For a Drupal site, there are a couple of specific things that you will want -- nay, NEED -- documented. We do a lot of gigs cleaning up after initial builds, and most of our work ends up being digging around and discovering this stuff and writing it up for clients.
  1. An overview document listing all of the modules being used on the site, and the relevant settings. Details ("X is checked and Y is not checked...") are less important than a road map of what pieces are doing what, and what relevant features from different modules are being used.
  2. A list of each view used on the site, where it lives in the site structure, who has permission to see it, and what it's used for.
  3. A list of each content type in use on the site, who has permission to create them, and what custom fields have been added to them with the CCK module.
  4. PHPDoc and a functional overview in a README.txt file for any custom module written for the site specifically.
  5. PHPDoc and explanatory comments for any custom code in the theme beyond the normal tpl.php template files. Basically, if there's code in the template.php file, they should explain what it's doing.

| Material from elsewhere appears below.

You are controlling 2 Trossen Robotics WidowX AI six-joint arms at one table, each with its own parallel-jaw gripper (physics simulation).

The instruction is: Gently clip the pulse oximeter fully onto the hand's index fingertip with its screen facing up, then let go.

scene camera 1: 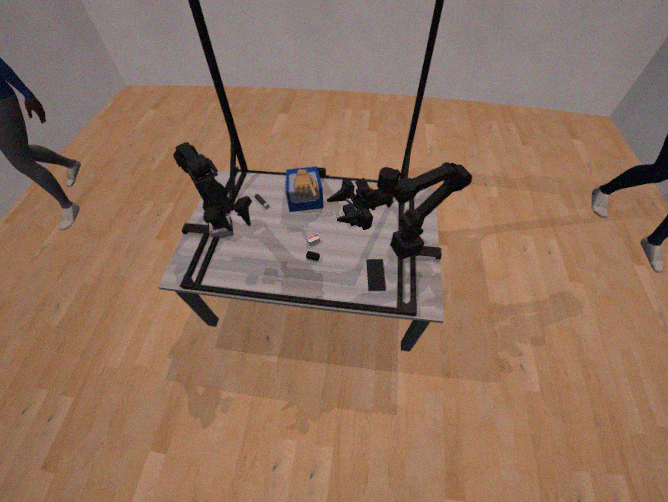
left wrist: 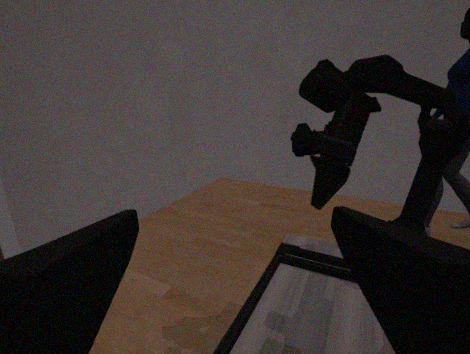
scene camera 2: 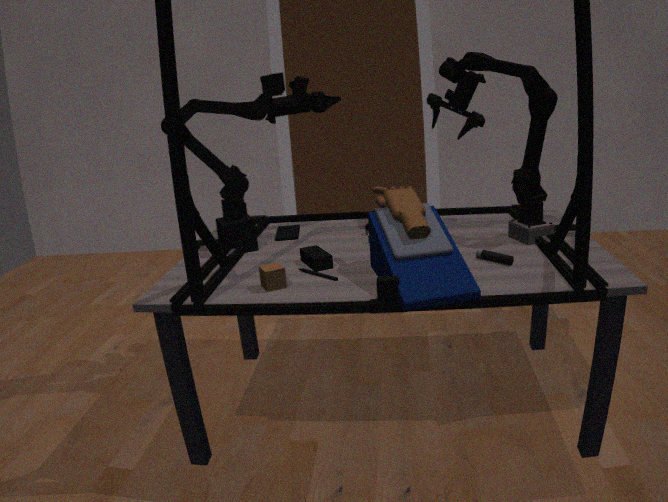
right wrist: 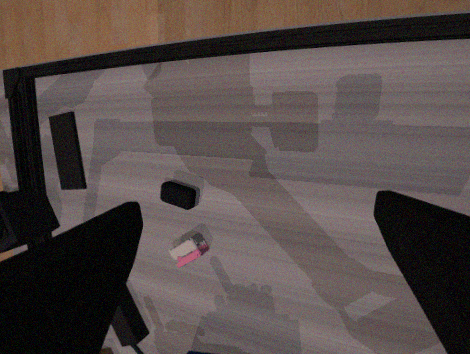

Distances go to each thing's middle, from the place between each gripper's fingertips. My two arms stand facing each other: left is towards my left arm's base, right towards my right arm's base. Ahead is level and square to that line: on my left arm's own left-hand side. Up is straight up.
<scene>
My right gripper is now 28 cm above the pulse oximeter [right wrist: 194, 247], 22 cm to the right of it and 18 cm past it. From my right hand the other things lie so: grey pad on blue block [scene camera 2: 432, 272] 50 cm behind, 25 cm below, 11 cm to the left.
My left gripper is now 40 cm above the pulse oximeter, 16 cm past it and 12 cm to the left of it. Round my left hand: grey pad on blue block 48 cm behind, 38 cm below, 22 cm to the right.
</scene>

  6. Explicit documentation and justification of/for ANY changes to existing plugin modules, or core Drupal files, and an accompanying .patch file that can be re-applied to the files if you need to download a replacement version of the 'orginal' unmolested code from drupal.org.
You may want more, and some of those pieces may be hard to come by if they want to tie things up quickly, but that covers the stuff that we see causing the most problems when it's missing.
posted by verb at 9:35 PM on January 9, 2009


Whoops. On reading subsequent posts I realized I was sketching out stuff that you'd want to know if they were really on their way out the door. If you have ongoing hours with them, the stuff that rocketpup mentioned is a good bet; super-detailed inline code comments aren't quite as essential if you're able to ask them questions, but overview documents explaining what the different pieces are and why they're needed/what they depend on are really useful.